• [Problem statement]: When a line in the material contains the word "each", copy it.

─── Stored data ───

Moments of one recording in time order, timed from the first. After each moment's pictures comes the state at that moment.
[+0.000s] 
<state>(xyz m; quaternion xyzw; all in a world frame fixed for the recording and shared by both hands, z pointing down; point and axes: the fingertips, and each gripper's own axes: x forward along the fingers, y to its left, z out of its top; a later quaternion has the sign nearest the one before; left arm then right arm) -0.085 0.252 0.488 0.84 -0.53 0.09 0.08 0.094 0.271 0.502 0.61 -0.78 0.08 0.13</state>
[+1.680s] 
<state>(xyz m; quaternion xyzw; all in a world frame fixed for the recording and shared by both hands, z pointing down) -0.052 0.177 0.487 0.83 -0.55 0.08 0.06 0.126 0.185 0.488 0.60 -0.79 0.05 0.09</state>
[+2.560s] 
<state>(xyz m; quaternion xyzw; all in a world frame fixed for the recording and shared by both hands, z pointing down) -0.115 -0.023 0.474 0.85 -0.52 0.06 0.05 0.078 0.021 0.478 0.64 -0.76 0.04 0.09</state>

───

• [Answer section]:
Moments of one recording in time order, timed from the first. After each moment's pictures comes the state at that moment.
<state>(xyz m; quaternion xyzw; all in a world frame fixed for the recording and shared by both hands, z pointing down; point and axes: the fingertips, and each gripper's own axes: x forward along the fingers, y to its left, z out of its top; a later quaternion has the sign nearest the one before; left arm then right arm) -0.085 0.252 0.488 0.84 -0.53 0.09 0.08 0.094 0.271 0.502 0.61 -0.78 0.08 0.13</state>

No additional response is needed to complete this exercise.